Wednesday, March 21, 2012

Half empty

At a time when the shade of the Scopes Trial is being revived in Tennessee (just one of many monstrosities committed by Republican State Houses across the land as we reap the whirlwind of 2010 Tea Party movements), these undated words of Alvin Johnson ring as true as ever:

I maintain that the supplementing of half education is the more imperative challenge to the nation. It is not the working farmer nor the factory hand of the Middle West who keeps up an embarrassing propaganda for American isolationism in an era of worker solidarity or world downfall. That is the activity of the half educated.
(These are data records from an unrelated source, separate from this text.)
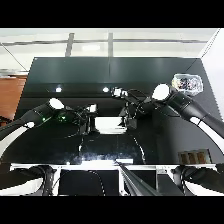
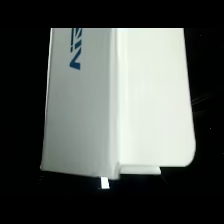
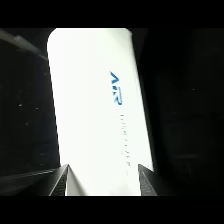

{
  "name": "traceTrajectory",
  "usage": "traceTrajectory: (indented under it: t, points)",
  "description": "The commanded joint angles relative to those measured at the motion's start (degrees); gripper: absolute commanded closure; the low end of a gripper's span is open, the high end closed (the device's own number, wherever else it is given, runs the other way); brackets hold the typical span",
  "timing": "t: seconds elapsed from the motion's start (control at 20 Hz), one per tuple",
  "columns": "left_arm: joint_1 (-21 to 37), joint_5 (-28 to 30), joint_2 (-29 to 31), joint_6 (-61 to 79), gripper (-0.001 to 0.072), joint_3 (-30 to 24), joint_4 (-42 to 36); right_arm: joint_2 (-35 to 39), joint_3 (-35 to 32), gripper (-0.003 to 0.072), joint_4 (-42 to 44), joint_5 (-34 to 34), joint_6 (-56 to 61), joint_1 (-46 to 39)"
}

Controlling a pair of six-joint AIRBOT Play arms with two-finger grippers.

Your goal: Fold the box and place the chain.

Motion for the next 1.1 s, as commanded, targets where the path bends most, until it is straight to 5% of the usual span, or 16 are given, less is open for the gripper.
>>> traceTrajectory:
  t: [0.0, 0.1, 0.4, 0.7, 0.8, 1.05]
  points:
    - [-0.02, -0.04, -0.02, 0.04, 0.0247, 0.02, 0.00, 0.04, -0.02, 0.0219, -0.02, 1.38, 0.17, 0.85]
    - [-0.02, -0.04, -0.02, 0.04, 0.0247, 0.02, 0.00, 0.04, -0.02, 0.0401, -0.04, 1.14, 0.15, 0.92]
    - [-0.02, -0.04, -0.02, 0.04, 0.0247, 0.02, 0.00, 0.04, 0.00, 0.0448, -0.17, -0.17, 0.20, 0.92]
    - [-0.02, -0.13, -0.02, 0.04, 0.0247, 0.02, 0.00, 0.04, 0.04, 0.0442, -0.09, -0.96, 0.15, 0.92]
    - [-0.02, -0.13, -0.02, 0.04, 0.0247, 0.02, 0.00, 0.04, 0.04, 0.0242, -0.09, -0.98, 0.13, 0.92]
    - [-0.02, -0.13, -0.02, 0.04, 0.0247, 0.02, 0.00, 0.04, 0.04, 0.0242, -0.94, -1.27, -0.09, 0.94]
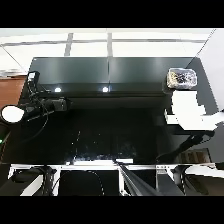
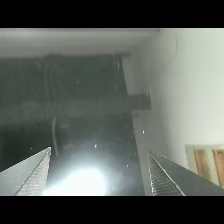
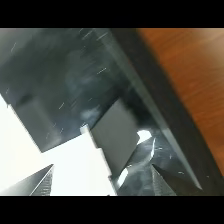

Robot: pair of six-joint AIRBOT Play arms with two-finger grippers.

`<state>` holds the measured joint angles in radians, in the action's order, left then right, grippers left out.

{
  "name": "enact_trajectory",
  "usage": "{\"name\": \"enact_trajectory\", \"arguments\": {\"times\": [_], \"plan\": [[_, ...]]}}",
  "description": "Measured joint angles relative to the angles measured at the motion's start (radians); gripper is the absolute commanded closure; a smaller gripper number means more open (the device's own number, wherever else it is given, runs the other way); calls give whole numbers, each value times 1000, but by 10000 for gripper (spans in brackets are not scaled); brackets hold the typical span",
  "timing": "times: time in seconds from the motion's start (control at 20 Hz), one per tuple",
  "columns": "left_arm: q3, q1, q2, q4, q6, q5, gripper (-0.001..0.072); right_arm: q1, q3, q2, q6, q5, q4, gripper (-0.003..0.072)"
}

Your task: Fold the box and place the chain.

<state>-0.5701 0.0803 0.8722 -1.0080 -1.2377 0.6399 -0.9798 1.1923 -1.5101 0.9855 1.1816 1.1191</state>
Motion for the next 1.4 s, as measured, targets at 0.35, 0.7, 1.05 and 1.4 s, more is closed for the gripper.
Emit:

It was not the mass of the uneducated who espoused the Nordic myth or swallowed whole that preposterous forgery, the Protocols of the Elders of Zion. Listen to the half educated in Congress, and you will agree, the half educated are our real problem.
“The Future of Adult Education,” n. d. (New School Archive), 2;
qtd. in Steven Mark Ehrlich, “Transformative Adult Education, Institutional
Paradox and the New School for Social Research” (PhD Boston College, 1995), 68-69

The phrase "half-educated" seems to have come from Nicholas Murray Butler, at least it is so credited in Johnson's autobiography:

The New School was operating on the theory that the continued education of the educated is a vital national interest. Nicholas Murray Butler, with a true poet's sublime arrogance, had called America the "best haf-educated people in the world."The illiterate South Atlantic mountaineers are no menace to America. The somewhat literate McCarthys are a desperat menace. If we can't set up a scheme for educating the half-educated we shall have to fall back on illiteracy or semi-illiteracy for our salvation.